Please go line by line through the material and copy each one containing the word "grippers".

------------------------------------------------

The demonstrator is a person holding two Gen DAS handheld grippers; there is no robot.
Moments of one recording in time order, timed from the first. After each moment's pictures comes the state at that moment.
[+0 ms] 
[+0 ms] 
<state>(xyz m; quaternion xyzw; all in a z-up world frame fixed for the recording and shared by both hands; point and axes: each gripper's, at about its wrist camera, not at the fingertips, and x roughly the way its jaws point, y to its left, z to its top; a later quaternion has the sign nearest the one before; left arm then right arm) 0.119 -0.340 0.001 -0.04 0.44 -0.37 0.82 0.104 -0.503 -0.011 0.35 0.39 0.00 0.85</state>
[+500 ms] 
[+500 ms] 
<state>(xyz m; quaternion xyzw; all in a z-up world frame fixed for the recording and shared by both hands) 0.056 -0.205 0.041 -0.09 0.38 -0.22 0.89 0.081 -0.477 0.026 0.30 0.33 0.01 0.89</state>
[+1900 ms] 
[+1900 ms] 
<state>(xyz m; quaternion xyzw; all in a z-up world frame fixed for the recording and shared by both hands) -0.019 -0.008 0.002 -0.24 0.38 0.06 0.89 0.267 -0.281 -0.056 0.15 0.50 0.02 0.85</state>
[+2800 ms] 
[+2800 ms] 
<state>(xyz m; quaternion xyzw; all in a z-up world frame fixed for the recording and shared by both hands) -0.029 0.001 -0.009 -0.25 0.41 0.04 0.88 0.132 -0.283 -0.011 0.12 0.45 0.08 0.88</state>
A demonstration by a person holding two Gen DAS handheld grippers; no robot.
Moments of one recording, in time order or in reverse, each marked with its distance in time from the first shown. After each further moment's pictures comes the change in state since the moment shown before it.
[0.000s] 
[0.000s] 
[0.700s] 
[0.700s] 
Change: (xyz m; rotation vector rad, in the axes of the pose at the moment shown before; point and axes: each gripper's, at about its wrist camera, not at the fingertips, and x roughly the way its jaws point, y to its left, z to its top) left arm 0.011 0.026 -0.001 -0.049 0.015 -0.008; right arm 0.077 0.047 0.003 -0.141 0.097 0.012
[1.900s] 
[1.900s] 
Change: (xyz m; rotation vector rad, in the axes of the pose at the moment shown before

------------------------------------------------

Task output
The demonstrator is a person holding two Gen DAS handheld grippers; there is no robot.
A demonstration by a person holding two Gen DAS handheld grippers; no robot.

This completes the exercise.